The Monetary Policy Council has decided today to keep interest rates unchanged (the NBP reference rate is 6.75%). The decision of the MPC was consistent with our forecast and market consensus. It did not come as a surprise either in light of statements by the NBP governor and some MPC members who had signalled their reluctance to tighten monetary policy, despite stubbornly high inflation.
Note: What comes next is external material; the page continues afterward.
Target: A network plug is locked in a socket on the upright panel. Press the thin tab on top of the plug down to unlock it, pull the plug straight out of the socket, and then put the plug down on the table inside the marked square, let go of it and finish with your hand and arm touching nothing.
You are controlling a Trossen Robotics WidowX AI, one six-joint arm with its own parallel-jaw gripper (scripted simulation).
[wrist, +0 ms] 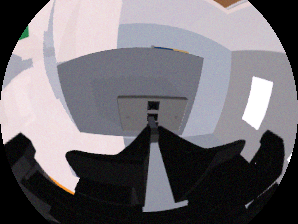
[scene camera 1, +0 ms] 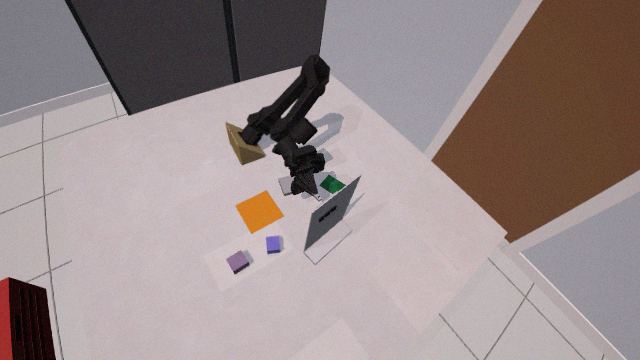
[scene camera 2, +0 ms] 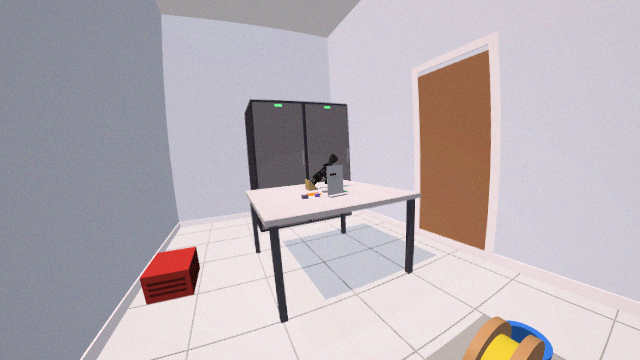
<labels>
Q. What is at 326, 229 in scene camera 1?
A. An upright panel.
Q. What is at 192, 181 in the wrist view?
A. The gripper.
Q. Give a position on an orange square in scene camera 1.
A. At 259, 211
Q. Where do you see an upright panel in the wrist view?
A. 112, 93
</labels>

The MPC expects inflation to fall as supply shocks expire and economic activity weakens

In the press release after its meeting, the Council highlighted the decline in inflation in March, but they noted again that what keeps pushing inflation up is the "pass-through effect of the significant cost increases on consumer goods prices, associated with the earlier strong rise in global commodity prices and disruptions in global supply chains’. However, it was stressed that, for several months now, commodity prices have been declining and so has the price growth rate of industrial output sold, which, combined with the weakening economic activity, ‘will (...) make the domestic price growth of consumer goods slow in the following quarters’. As in March, the Council considered that ‘due to the magnitude and persistence of the impact of the current shocks, which are beyond the influence of domestic monetary policy, the return of inflation to the NBP's inflation target will be gradual’. The MPC once again declared that their ‘further decisions would depend on incoming information regarding perspectives for inflation and economic activity’.
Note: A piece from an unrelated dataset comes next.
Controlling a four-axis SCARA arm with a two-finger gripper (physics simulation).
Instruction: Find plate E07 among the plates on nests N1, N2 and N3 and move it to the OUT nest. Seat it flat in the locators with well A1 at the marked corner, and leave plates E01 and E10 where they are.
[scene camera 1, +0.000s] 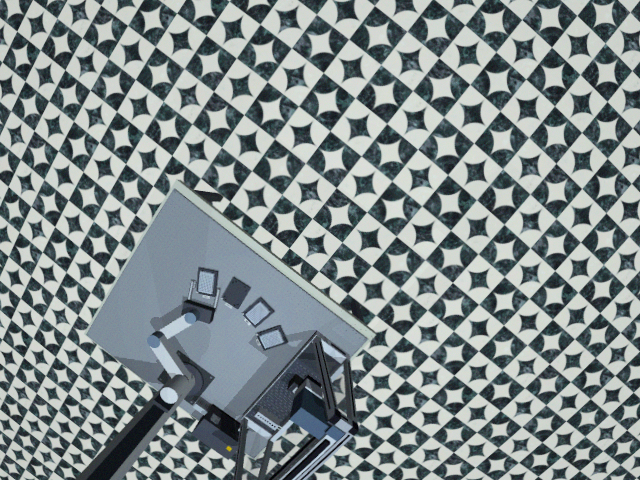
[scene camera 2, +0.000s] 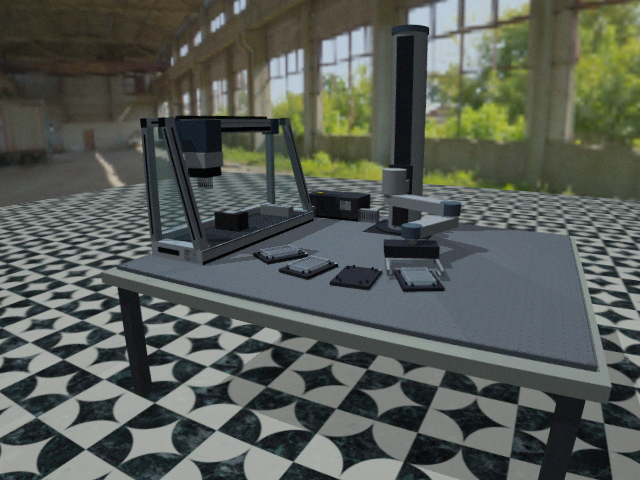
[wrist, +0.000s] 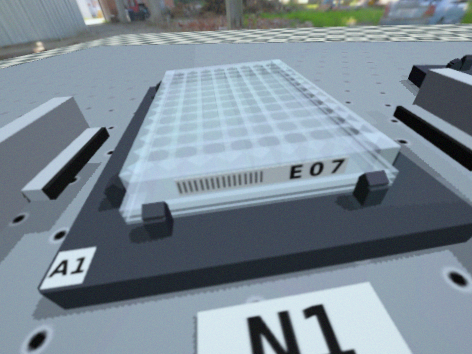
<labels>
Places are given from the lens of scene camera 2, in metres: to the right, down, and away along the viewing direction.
my gripper (scene camera 2: 415, 273): 0.29, 0.10, 1.32
black nest (scene camera 2: 355, 277): 0.11, 0.11, 1.32
</labels>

The Council accepts prolonged higher inflation

The Council maintained its earlier assessment that ‘the previously strong tightening of the NBP's monetary policy will lead to a decline in inflation in Poland towards the NBP's inflation target’. However, taking into account the results of the March NBP projection indicating a prolonged persistence of inflation significantly above the NBP target and going well beyond the monetary policy impact horizon (see MACROpulse of 08/03/2023), this signals that high inflation is still of secondary importance for the Council and the main objective of monetary policy is to prevent an excessive slowdown in economic growth in the coming quarters. We maintain our assessment that the likelihood of the Council returning to interest rate hikes in the coming months remains low. We continue to believe that the end of the rate hike cycle – signalled by the Council and reflected in the change in tone of the press release after the meeting and the NBP governor’s statements – may occur as early as Q2 2023 and will be determined by the rate of inflation decline in the next two months.

Interest rates unchanged until the end of 2023

We maintain our forecast that NBP interest rates will remain unchanged until the end of 2023. This is consistent with our scenario that inflation reached its local maximum in February 2023 and will follow a mild downward trend in the following months to reach 7.0% YoY in December 2023 (see MACROmap of 20/03/2023). Tomorrow’s press conference of the NBP governor will tell us more about the short-term outlook for interest rates.

In our opinion, the press release following today’s meeting of the Council is neutral for the PLN and for the yields on bonds.